Last modified: 2009-01-12 14:11:58 UTC
Consider the following query: http://localhost/w/api.php?action=query&format=xml&action=expandtemplates&text=%ef%bf%bd%f0%90%80%80%f3%b0%80%8fzzz It contains 6 characters: U+fffd, U+10000, U+f000f, U+007a, U+007a, and U+007a. In json encoding, they should be \ufffd\ud800\udc00\udb80\udc0fzzz (U+10000 and U+f000f must be encoded as surrogate pairs). If I change the format to jsonfm, the three characters are instead encoded as \ufffd\ud800dc00\udb80dc0fzzz, which cannot be decoded correctly. This should be relatively simple to fix, I think. If I change the format to json, it's even worse: the first two are output correctly as \ufffd\ud800\udc00, but that's it! Apparently PHP's built-in json_encode silently screws up anything over U+1ffff: U+20000-U+3ffff, U+80000-U+bffff, and U+100000-U+10ffff seem to be incorrectly encoded as U+10000-U+1ffff, while U+40000-U+7ffff and U+c0000-U+fffff seem to cause the mentioned silent truncation. The only fix I can think of is to detect if these characters are present and use the fallback code instead. I'll see about posting a patch later on.
Created attachment 5625 [details] Patch The PHP bug has been reported at http://bugs.php.net/bug.php?id=46944 This patch adjusts the fallback JSON encoder to be able to handle UTF-16 surrogate pairs, and removes some of the support for invalid UTF-8 encoded characters above U+10FFFF. It also adds a check to see if the PHP built-in json_encode is affected by PHP bug 46944, and uses our fallback code if so.

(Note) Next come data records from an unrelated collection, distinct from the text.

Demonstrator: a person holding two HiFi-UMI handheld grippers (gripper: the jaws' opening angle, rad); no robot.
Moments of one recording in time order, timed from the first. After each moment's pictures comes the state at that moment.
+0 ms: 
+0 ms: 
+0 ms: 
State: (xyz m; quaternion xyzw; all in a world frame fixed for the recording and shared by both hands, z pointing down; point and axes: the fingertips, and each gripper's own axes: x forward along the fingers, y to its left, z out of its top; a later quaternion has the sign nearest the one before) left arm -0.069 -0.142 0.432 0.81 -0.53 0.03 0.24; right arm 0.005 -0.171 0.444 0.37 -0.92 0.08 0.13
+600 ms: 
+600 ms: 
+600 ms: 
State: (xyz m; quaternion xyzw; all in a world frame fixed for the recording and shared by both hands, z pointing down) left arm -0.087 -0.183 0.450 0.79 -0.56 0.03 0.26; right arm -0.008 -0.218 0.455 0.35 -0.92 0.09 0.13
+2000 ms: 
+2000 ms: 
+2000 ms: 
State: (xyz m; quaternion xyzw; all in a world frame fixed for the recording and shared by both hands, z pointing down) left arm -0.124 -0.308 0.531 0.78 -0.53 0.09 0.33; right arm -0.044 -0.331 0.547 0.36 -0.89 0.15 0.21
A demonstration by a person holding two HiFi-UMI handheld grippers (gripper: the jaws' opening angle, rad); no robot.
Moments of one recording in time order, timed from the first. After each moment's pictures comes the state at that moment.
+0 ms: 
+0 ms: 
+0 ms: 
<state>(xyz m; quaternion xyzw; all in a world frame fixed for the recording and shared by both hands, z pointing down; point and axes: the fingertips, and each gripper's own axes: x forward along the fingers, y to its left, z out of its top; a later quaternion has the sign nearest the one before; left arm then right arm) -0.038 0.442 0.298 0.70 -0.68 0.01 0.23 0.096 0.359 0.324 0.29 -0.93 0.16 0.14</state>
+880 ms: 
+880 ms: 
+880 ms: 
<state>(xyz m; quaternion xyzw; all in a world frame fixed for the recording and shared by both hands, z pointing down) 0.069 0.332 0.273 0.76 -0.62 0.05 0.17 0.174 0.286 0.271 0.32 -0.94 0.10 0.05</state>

Heh, wrong example url in the original post. That should obviously be http://en.wikipedia.org/w/api.php?action=query&format=xml&action=expandtemplates&text=%EF%BF%BD%F0%90%80%80%F3%B0%80%8Fzzz
Will try to review this soon.
On a side note, PHP reports this as being fixed now.
(In reply to comment #4) > On a side note, PHP reports this as being fixed now. > That's nice, but it means that older versions of PHP still have broken JSON formatters. At a quick glance, the patch seems to accommodate for that and only fall back to our own JSON formatter if PHP's is broken.
Slightly modified patch applied in r45674.